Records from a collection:
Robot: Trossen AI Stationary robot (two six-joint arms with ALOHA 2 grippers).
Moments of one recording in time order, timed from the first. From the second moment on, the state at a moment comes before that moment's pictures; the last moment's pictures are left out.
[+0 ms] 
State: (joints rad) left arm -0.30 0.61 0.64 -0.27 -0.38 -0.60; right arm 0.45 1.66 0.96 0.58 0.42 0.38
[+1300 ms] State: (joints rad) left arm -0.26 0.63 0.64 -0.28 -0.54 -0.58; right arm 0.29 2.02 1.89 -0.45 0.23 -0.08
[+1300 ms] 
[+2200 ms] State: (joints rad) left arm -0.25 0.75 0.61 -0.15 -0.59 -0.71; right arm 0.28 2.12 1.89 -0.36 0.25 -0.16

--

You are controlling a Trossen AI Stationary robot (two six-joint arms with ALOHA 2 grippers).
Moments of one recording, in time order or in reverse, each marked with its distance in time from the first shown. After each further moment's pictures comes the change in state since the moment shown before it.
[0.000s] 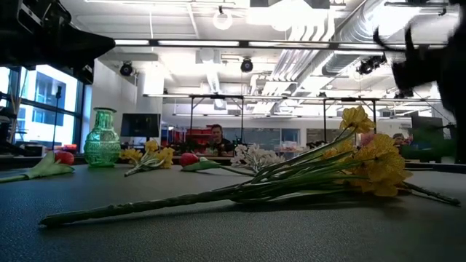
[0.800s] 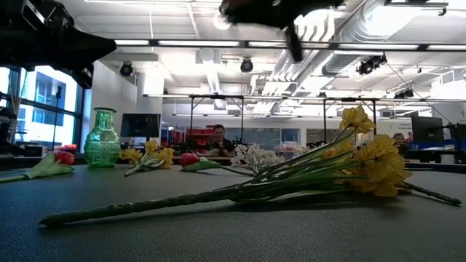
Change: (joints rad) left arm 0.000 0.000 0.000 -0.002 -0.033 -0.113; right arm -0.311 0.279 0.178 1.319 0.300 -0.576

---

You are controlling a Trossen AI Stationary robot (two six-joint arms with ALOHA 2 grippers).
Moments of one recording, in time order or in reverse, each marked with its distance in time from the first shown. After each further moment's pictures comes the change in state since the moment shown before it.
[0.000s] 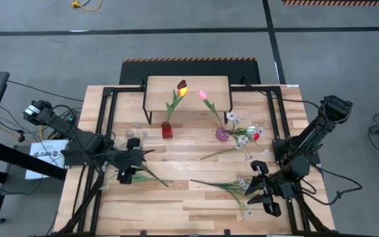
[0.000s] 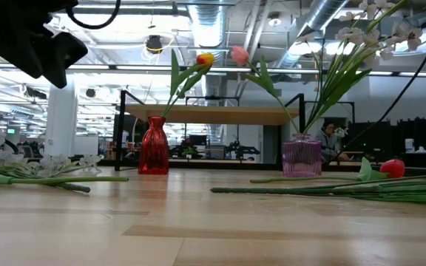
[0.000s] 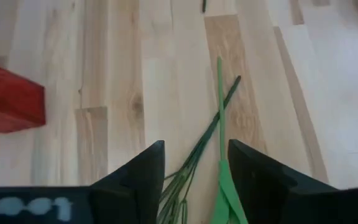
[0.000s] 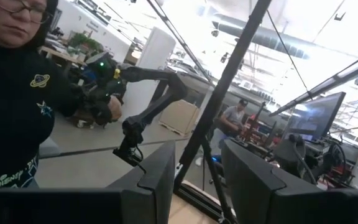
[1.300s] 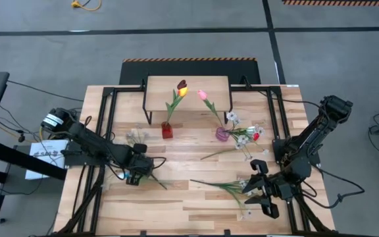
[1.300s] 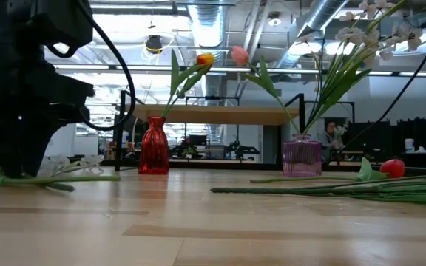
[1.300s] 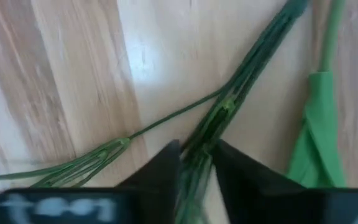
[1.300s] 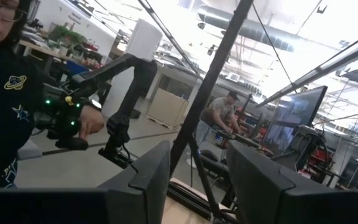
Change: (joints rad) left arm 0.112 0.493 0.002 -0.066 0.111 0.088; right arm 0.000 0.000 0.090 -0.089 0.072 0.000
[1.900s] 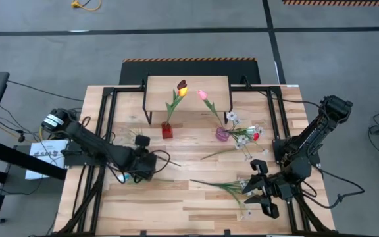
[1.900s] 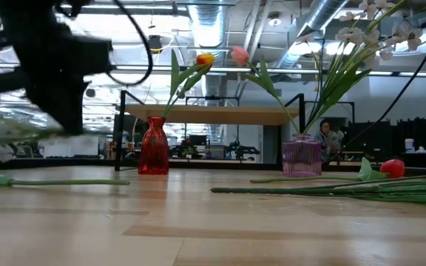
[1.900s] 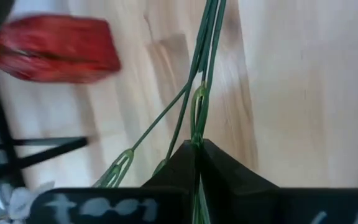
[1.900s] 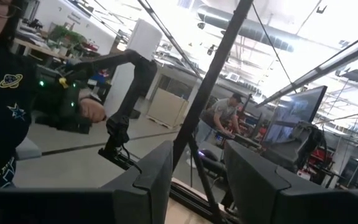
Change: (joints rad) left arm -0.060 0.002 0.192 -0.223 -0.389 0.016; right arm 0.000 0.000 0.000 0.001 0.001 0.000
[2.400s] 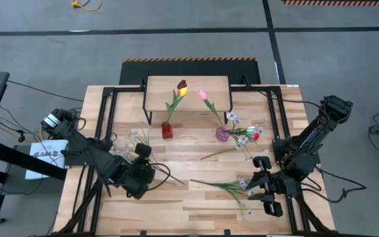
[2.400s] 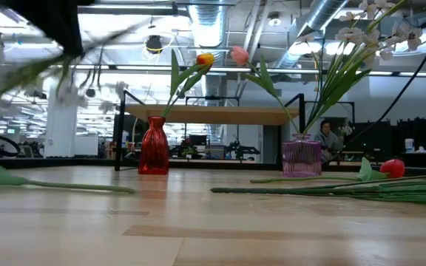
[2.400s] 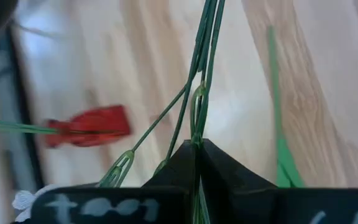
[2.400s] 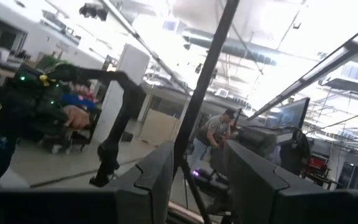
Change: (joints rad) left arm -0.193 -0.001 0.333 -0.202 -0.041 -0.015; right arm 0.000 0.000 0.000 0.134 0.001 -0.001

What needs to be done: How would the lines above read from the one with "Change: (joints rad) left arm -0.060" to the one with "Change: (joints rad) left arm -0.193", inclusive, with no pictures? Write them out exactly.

Your solution:
Change: (joints rad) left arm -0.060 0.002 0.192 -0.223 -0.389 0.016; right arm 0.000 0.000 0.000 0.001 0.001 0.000
[2.400s] 
[2.400s] 
[2.400s] 
[2.400s] 
Change: (joints rad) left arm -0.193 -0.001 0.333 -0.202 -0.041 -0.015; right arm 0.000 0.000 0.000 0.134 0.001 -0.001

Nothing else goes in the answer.